Author(s): Andreas, Theo, Christian

Ignoring the target environment, e.g. hardware performance, network topology and quality, power limitations during (initial) design or/and development. This lead to systems which do not meet the requirements and that will be hard or even impossible to fix later.

Description

Developers tend to focus too much on the business logic. Infrastructure is an important part of the whole application, even more today than before.

Ignoring the network latency and physical layout could result in bad performance.
Security considerations should be respected from the beginning. It is often not possible reengineer that later.
Legal considerations should be taken from start, for example might it prove difficult to remove personal data everytime from a Kafka stream, to follow local law (GDPR).
Just blindly using cloud technology might result in security and/or performance problems.

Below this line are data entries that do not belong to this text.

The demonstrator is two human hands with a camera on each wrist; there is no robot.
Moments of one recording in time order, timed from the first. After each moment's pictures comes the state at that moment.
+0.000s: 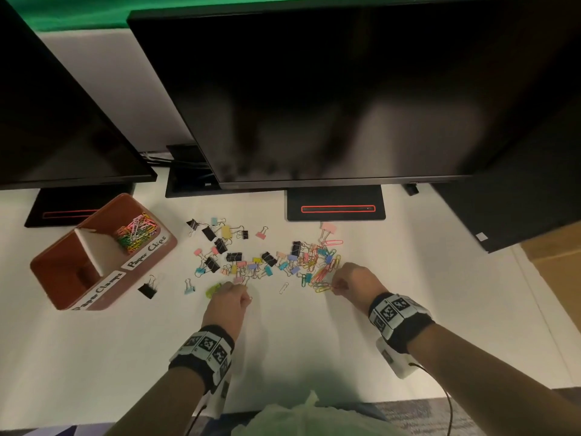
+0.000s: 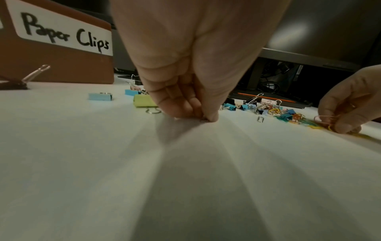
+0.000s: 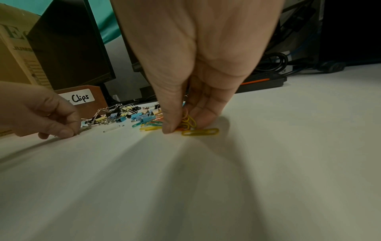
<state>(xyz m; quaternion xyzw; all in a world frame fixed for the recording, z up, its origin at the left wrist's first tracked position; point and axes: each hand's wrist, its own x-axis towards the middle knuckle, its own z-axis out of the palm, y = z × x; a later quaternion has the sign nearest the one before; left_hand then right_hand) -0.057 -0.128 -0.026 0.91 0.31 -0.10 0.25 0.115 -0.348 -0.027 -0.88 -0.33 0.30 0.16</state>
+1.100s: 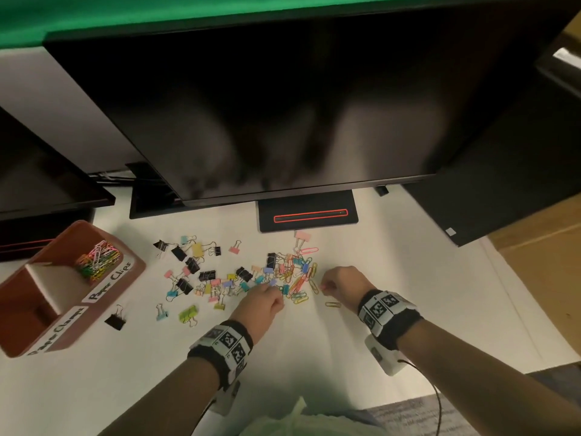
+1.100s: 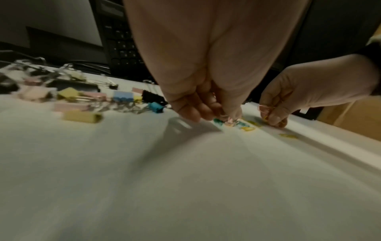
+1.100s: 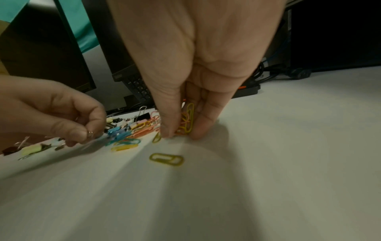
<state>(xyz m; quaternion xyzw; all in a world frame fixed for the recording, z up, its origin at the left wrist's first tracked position) 0.010 -0.177 -0.032 0.93 0.09 -0.17 0.31 0.137 -0.360 -0.017 -0.88 -0.29 0.35 0.17</state>
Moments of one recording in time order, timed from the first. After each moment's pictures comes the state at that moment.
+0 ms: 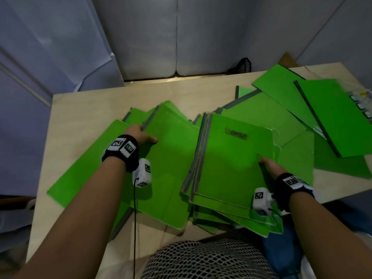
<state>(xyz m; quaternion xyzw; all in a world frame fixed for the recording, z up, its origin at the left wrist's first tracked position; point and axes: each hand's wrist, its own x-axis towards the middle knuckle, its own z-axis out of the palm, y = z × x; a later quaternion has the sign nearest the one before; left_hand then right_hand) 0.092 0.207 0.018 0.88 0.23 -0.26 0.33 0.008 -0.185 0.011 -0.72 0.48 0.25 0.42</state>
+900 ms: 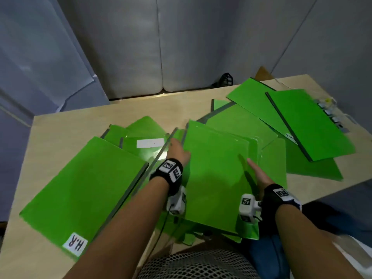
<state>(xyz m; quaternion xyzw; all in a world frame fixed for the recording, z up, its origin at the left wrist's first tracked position) 0.071 0.013 0.018 0.89 0.15 -0.19 0.39 -0.005 -0.224 0.023 -0.63 0.44 0.27 0.58</state>
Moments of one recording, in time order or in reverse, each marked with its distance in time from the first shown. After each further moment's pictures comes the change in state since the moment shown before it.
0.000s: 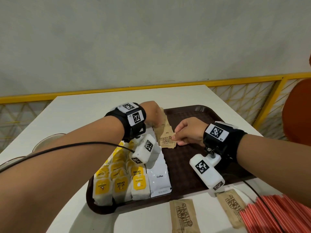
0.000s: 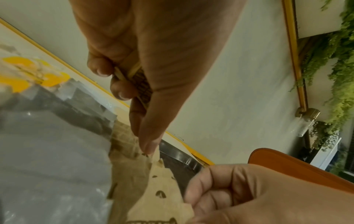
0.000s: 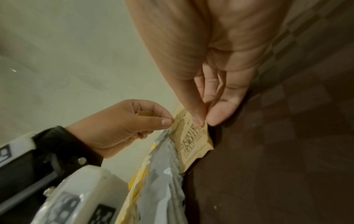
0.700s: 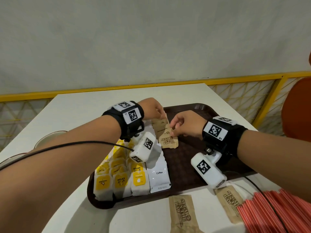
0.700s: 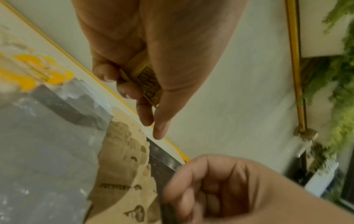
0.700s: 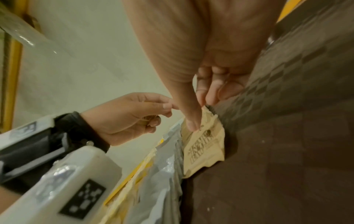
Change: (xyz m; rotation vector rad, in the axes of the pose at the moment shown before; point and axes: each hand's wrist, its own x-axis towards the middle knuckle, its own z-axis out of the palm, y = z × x) left_hand -0.010 0.004 -0.004 -0.146 0.041 0.050; right_hand -0.005 -0.011 0.000 -0.429 0.036 -0.289
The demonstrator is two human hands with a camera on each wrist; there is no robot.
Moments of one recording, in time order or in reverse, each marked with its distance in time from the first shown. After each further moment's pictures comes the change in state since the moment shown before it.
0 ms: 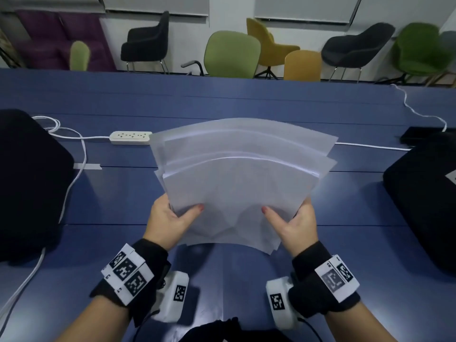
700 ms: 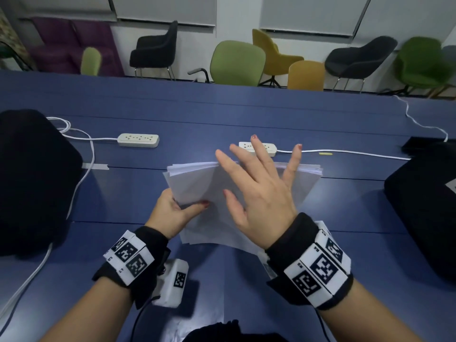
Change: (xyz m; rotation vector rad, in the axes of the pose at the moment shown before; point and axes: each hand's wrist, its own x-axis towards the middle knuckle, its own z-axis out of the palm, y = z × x) left_hand 0.007 0.017 -0.004 -0.081 -0.127 0.008; right_hand -0.003 -0.088 0.047 -1.027 -0.109 -0.753
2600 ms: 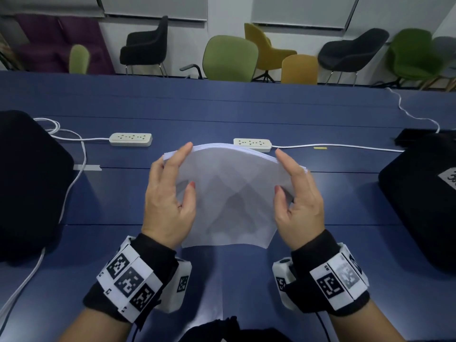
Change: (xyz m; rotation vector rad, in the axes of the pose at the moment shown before) left_hand -0.009 0.046 0.020 0.561 0.323 0.406; right_hand -0.039 0.047 0.012 0.499 0.265 0.347
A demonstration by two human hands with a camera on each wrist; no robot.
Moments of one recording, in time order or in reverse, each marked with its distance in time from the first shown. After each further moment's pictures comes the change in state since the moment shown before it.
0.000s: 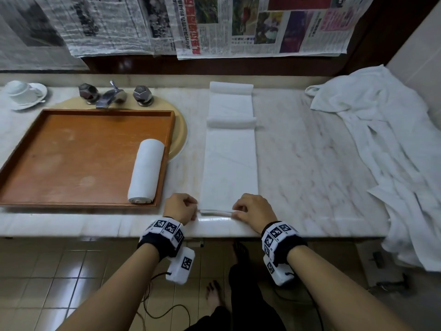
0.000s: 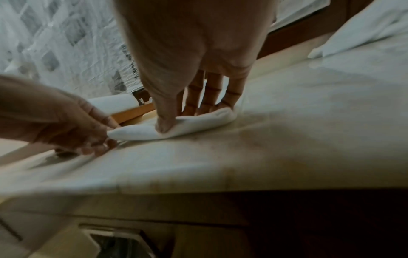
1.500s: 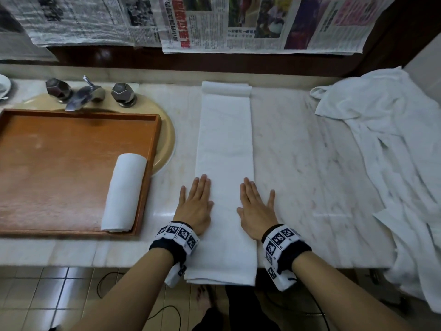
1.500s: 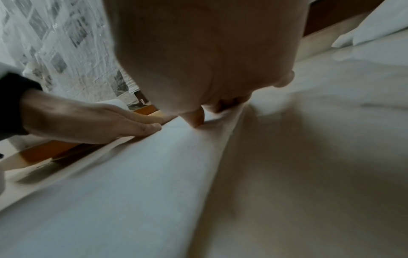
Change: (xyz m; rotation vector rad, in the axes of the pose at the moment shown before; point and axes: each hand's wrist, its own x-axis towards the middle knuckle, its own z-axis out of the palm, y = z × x) left_hand 0.051 0.060 0.047 0.824 -0.239 0.322; right_hand 0.058 0.021 -0.028 -0.406 -0.264 0.209
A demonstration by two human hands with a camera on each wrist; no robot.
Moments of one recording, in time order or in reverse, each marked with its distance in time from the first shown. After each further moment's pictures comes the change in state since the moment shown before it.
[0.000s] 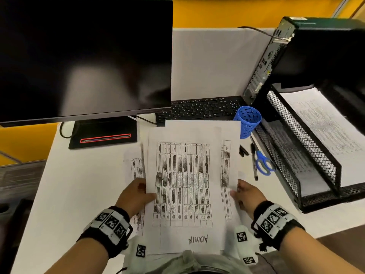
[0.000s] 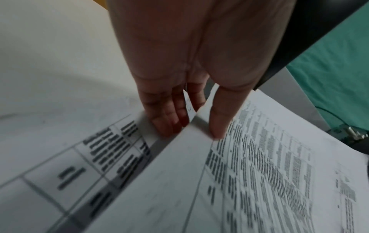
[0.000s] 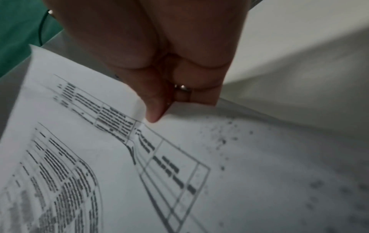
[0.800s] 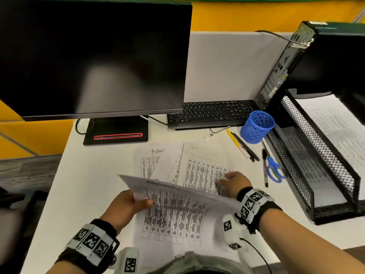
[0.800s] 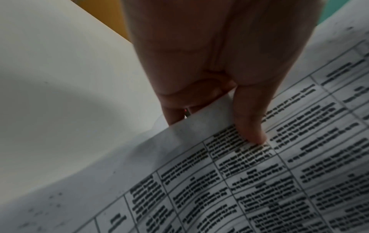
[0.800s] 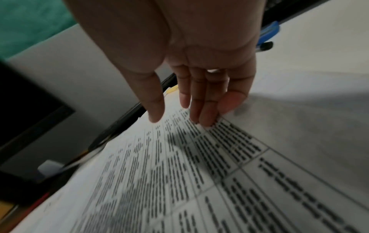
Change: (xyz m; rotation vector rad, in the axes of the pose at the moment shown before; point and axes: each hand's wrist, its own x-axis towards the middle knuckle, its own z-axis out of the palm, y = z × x) left_hand -0.035 -0.017 -0.028 -0.282 -0.062 0.117; right_hand 0.032 -0.045 0.044 -0.380 0.092 0.079
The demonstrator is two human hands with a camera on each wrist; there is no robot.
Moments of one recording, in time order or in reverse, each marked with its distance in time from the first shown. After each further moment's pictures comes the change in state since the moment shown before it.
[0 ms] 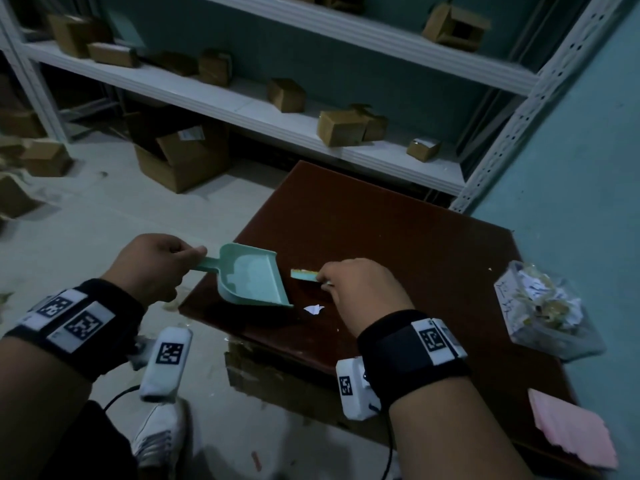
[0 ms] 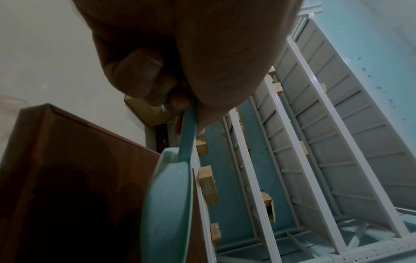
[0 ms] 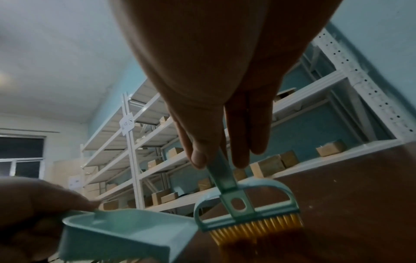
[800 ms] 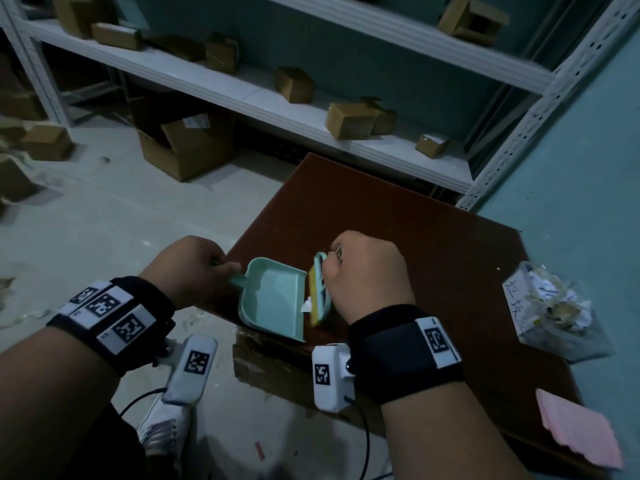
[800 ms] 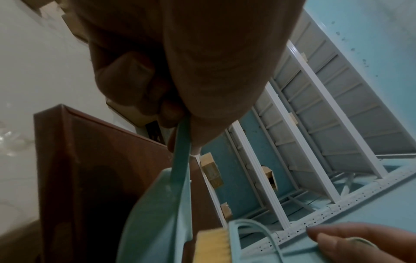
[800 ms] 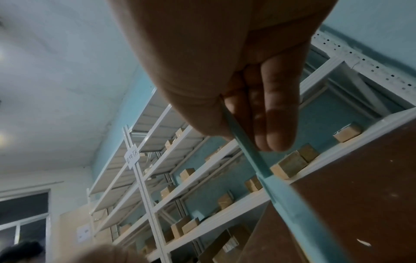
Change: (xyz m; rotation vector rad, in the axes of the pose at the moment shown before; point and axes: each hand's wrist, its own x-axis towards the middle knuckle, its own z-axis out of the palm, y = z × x) left_hand 0.008 -0.012 0.013 0.504 -0.116 0.279; right_hand -0.001 -0.047 -0.028 0.230 0.229 0.250
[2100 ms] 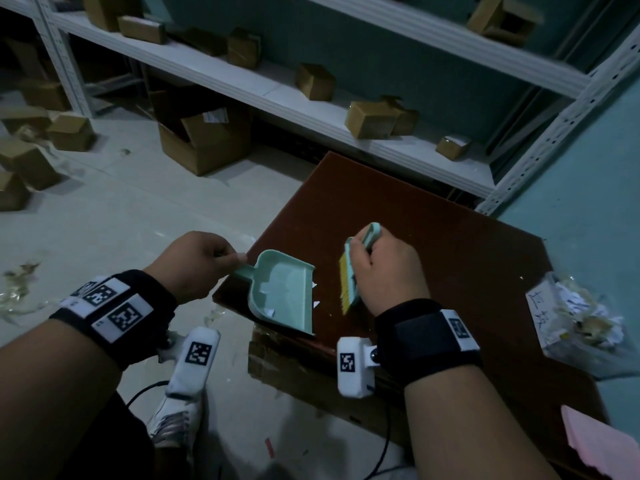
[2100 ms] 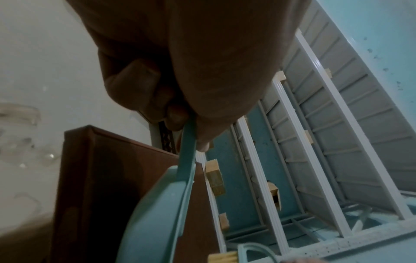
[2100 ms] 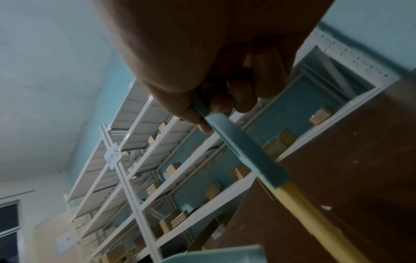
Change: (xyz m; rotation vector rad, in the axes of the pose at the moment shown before) left_hand -0.002 -0.022 -0.013 -0.293 -0.016 -0.082; right_hand 0.027 0.019 0.035 0.234 0.057 -0.036
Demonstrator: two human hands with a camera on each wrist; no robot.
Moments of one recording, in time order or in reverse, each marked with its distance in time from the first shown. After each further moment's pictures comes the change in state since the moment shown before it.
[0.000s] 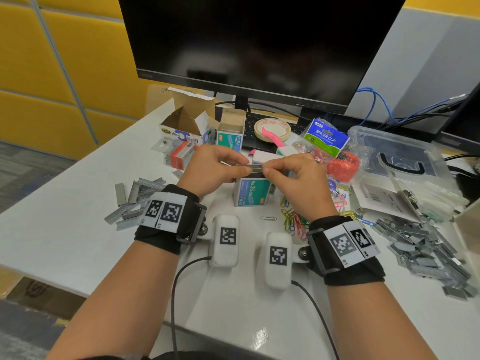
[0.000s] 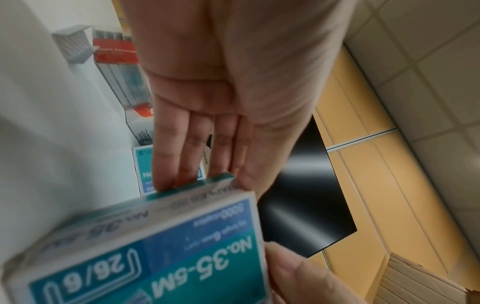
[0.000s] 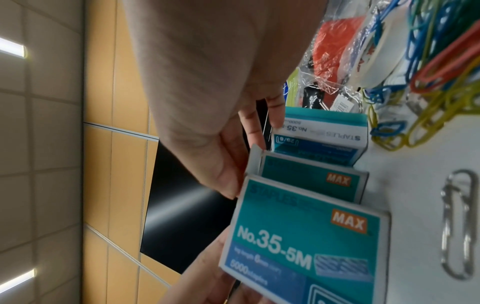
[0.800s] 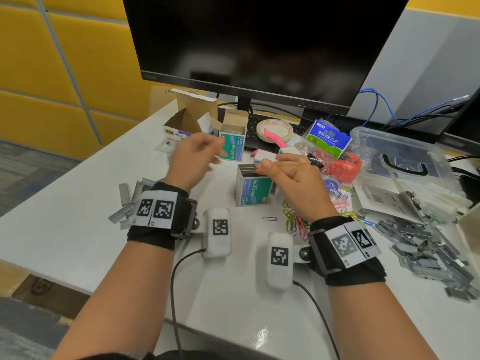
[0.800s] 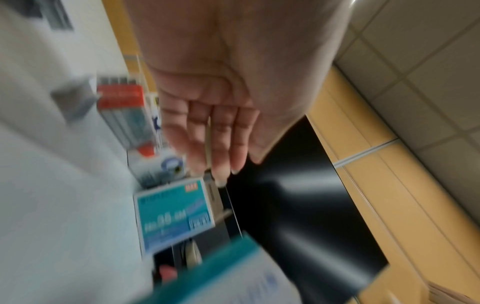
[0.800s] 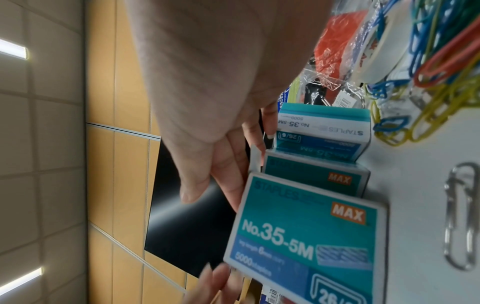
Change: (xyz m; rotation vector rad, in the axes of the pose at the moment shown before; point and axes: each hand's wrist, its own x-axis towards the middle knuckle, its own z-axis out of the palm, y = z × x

For example, encryption of all communication will improve the security but negatively impact the performance and latency.

What are some examples?

Developing a kiosk system only on the developer laptop but not on the real hardware.
Using blindly all cloud infrastructure like istio.io
Trying to use highly distributed services on a slow intranet.

🚧 missing examples in case studies 🚧

Why does this happen?

Focussing too much on the developing code, ignoring the target environment
Blindly trusting in technology standards like cloud technology
Start with something, get off fast, in the hope to fix theses other problems later
Addressing the target environment too late

How can we avoid getting into the situation in the first place?

Define (the important) quality goals and concrete quality scenarios
Test/Deploy early and regularly on target hardware (walking skeleton)
Check every component of the system if it can follow the legal restrictions, for example to delete personal data
Plan the deployment from the beginning, for example define/test the communication paths
Ask for help from external experts
Tactics and actions to reach quality goals
- Load, performance and stress testing
- Threat modeling
- Chaos Engineering
- …

What are suggestions to get out of the situation if we ended up in it?

Review, analyse current state
See above (Define quality goals, tactics and actions)
(Reconsidering the modularization of the overall system under aspects of the infrastructure, then possibly refactoring the components. For example merging microservices that are too dependent, so that the execution of one function is always involving the other service.)